[Exercise] For the word "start", give the number of lines in these entries that contain it, with nothing else.

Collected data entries
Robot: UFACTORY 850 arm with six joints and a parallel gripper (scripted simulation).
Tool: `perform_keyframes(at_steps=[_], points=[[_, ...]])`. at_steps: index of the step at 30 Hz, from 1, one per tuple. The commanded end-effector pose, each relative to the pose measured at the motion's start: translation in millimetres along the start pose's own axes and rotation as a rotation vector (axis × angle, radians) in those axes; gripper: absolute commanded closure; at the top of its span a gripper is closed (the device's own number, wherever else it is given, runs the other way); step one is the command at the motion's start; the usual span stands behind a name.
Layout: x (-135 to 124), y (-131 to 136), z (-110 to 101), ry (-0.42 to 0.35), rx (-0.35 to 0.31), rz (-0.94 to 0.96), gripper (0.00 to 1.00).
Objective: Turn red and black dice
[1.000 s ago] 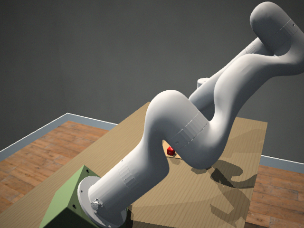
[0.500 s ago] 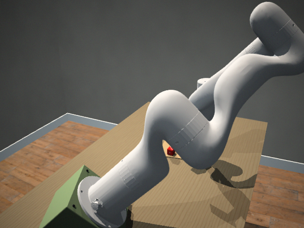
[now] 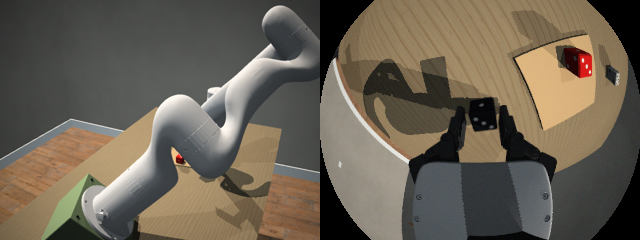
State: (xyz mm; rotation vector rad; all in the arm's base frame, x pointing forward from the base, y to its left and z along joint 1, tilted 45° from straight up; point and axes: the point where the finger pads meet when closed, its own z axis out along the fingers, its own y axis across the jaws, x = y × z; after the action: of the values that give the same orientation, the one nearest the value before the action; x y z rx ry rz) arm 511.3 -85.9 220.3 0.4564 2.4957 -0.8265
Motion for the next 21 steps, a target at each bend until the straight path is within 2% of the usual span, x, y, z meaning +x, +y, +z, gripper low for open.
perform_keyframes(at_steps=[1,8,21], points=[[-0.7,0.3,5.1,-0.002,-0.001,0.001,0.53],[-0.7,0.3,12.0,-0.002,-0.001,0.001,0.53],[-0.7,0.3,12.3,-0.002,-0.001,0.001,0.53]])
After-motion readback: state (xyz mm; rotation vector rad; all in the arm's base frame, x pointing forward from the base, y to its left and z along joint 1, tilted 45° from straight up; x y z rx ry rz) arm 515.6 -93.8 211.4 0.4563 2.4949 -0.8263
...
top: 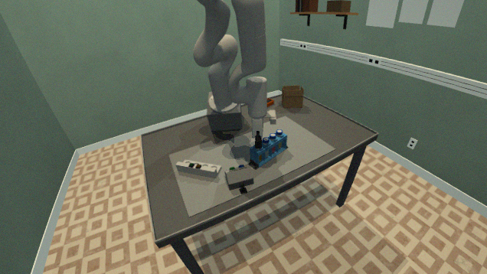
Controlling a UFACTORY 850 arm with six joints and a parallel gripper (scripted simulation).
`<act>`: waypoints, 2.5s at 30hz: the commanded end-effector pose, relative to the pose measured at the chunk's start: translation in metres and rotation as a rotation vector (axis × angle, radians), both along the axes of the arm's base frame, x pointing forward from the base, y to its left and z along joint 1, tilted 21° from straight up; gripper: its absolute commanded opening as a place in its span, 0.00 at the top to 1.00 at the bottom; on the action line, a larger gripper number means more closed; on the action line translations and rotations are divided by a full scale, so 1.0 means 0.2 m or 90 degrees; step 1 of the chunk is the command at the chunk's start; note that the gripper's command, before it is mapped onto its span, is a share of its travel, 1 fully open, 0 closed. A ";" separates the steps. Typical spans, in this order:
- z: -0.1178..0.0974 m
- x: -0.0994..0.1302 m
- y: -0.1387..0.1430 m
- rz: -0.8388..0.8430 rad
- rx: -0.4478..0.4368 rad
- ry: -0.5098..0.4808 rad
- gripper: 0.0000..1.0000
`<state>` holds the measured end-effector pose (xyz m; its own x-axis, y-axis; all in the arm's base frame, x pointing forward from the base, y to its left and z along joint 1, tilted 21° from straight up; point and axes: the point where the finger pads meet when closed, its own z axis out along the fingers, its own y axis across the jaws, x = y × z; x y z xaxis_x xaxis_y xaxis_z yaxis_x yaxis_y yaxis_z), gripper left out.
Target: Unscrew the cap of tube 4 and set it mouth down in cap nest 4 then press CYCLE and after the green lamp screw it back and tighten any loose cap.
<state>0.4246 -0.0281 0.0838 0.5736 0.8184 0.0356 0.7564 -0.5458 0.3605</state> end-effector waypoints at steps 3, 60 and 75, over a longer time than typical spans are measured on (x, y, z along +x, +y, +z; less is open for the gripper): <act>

[Solution to the exercise] 2